## Work to be completed:
The answer should consist of each line below that contains the word "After".

Data supplied below:

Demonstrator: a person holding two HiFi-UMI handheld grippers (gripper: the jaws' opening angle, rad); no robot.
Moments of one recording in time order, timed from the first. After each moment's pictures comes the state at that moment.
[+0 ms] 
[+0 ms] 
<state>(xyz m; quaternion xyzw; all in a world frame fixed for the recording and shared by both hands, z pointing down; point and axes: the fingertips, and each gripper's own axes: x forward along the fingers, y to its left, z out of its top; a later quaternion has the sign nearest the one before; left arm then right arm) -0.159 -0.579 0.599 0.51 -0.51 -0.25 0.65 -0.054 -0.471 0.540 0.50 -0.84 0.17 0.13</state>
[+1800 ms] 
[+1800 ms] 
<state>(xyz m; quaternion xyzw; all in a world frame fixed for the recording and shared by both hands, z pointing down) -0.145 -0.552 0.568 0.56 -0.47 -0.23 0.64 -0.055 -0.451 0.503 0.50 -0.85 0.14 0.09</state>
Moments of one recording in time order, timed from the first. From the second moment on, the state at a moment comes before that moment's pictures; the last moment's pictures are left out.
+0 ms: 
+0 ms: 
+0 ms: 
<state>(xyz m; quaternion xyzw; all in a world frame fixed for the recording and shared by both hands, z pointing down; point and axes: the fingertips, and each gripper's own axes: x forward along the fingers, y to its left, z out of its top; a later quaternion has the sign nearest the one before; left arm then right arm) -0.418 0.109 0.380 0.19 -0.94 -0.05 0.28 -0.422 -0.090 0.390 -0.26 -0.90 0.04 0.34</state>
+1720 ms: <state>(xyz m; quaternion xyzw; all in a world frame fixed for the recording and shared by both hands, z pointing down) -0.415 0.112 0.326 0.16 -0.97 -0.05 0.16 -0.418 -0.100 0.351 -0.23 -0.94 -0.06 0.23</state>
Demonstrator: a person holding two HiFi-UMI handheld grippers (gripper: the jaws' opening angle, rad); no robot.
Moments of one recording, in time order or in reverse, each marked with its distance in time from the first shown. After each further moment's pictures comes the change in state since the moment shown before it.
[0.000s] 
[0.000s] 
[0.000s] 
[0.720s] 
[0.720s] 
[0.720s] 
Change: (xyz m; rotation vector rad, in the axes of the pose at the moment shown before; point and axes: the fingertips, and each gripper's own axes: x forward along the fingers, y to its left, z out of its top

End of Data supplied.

## Solution for this exercise:
Moments of one recording in time order, timed from the first. After each moment's pictures comes the state at that moment.
Moments of one recording, in time order or in reverse, each marked with its distance in time from the first shown. After each further moment's pictures comes the change in state since the moment shown before it.

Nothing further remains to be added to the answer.